→ ABOUT THIS EXERCISE: From the first line of the material through the line containing "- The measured", restate everything word for word and nothing more.

→ EXERCISE DATA:
'''
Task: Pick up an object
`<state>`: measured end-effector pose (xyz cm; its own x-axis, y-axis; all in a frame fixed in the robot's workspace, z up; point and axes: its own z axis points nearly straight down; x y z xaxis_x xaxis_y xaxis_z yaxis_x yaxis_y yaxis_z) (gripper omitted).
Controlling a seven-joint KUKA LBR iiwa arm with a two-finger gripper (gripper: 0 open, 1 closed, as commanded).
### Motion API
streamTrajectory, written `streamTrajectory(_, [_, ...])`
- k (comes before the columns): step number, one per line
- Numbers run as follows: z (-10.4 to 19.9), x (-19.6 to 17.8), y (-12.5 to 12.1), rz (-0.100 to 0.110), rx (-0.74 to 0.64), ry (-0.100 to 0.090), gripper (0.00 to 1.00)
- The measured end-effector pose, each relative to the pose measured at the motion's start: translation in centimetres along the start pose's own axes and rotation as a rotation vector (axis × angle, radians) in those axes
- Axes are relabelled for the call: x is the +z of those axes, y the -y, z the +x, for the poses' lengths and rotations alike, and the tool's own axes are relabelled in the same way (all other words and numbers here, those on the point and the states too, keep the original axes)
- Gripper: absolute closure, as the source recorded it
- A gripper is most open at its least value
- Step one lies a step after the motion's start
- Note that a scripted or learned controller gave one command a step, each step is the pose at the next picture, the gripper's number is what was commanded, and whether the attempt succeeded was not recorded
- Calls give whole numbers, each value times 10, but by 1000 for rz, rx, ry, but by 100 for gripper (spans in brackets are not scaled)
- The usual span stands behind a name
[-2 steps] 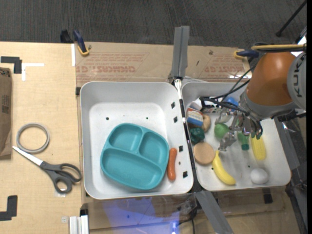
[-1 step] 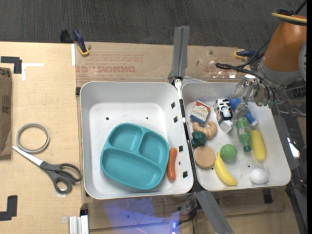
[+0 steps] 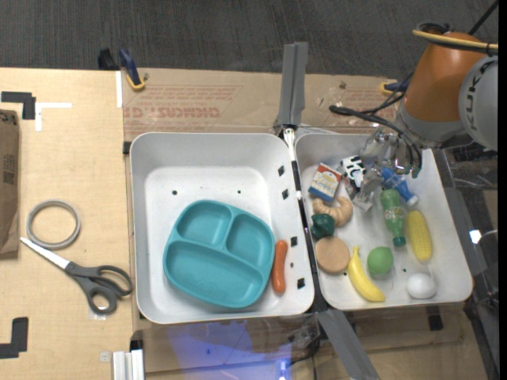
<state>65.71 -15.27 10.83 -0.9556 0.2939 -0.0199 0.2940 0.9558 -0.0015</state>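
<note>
The worktop [image 3: 63, 172] filled the left and centre of the frame and carried two white bins side by side. The left bin [image 3: 150, 165], at centre frame, held a teal divided plate [image 3: 218, 253] with an orange sausage-shaped item [image 3: 279, 266] lying just beside the plate's right edge. The right bin [image 3: 451, 260] held the smaller objects: a green bottle [image 3: 393, 212], a corn cob [image 3: 419, 235], a banana [image 3: 364, 277], a croissant [image 3: 334, 210], a tan disc [image 3: 333, 255], a lime [image 3: 380, 260], a white egg [image 3: 421, 285], a small carton [image 3: 324, 183] and a black-and-white figure [image 3: 352, 169]. The arm [image 3: 447, 77] entered at upper right. The tool [image 3: 388, 161] stood low over the upper part of the right bin, near the green bottle; its opening could not be determined. Scissors [image 3: 83, 275] and a tape roll [image 3: 54, 223] lay at lower left.
</note>
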Motion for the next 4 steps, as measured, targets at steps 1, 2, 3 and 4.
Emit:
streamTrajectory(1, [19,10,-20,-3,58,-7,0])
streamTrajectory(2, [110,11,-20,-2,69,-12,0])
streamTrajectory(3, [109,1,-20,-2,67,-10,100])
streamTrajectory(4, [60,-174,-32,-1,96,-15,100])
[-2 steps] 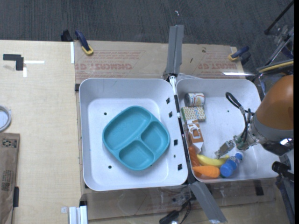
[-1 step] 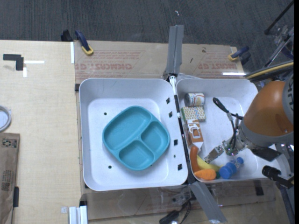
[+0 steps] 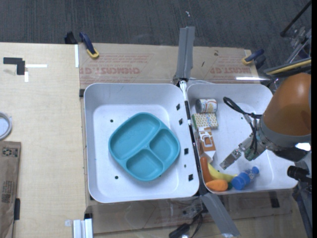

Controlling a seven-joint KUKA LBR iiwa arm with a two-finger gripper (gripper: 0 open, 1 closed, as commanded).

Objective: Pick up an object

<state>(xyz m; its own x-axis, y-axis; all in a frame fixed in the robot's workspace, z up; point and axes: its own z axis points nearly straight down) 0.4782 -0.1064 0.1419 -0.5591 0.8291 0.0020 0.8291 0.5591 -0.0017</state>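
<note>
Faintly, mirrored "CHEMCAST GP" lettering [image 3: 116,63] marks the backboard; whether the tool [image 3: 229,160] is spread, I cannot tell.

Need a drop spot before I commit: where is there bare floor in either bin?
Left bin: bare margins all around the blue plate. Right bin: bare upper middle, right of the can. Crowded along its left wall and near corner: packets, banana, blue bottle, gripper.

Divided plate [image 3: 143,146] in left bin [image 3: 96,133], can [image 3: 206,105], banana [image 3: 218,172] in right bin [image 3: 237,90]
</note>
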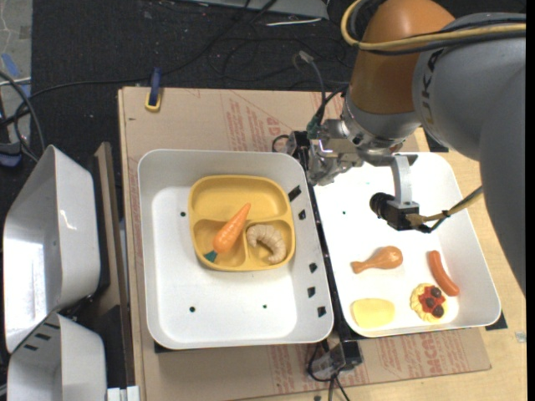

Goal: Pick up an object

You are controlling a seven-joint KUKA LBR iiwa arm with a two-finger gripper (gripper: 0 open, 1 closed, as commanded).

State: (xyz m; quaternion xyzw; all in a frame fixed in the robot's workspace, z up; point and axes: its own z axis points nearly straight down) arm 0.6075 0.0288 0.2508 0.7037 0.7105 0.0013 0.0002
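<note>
Cardboard tabletop (217,115) is looking untouched so far: end effector (332,155) is hovering, can't tell if open or closed, seemingly grabbing nothing yet, drumstick (378,261) is lying just below-right of it.

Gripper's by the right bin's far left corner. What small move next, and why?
Probably slide the gripper toward the near side, over the drumstick, before descending. It sits over bare floor of the right bin, and the drumstick is the closest item, lying apart from the sausage.
</note>
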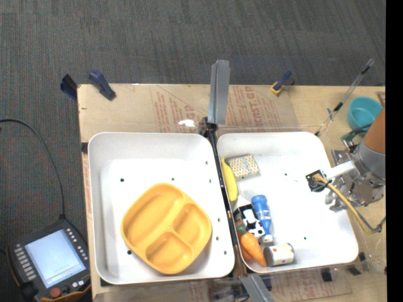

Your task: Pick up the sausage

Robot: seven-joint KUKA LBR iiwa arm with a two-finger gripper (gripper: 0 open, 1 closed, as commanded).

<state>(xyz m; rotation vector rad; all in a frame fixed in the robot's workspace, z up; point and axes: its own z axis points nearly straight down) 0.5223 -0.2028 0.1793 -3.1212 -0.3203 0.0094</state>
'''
→ SOLUTION FOR THIS EXERCISE:
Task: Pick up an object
`<state>`: measured end-effector pose (xyz cm; its own x-axis, y-axis; all in a frame fixed in the robot's workspace, z up; point and axes: its own z axis points nearly straight down; x y z xaxis_x xaxis_y xaxis_z yaxis_x yaxis_y yaxis_z) (gripper omitted).
Controlling a seven-joint KUKA LBR iiwa arm with a two-finger gripper (gripper: 0 open, 1 closed, as commanded).
### Motion API
streamTrajectory, written `streamTrajectory(_, [_, ...])`
- k (comes before the columns): step number, one per line
- Numbers run as follows: z (-10.4 to 19.9), x (-19.6 to 17.8), y (-12.5 to 12.1), rz (-0.100 to 0.110), rx (-0.74 to 0.64), ry (-0.100 to 0.090), gripper (0.00 to 1.00)
- The measured end-effector pose, each relative to the pose measured at the motion's start: translation in centimetres along the start pose's own axes and rotation as a rotation vector (axis × angle, radians) in those axes

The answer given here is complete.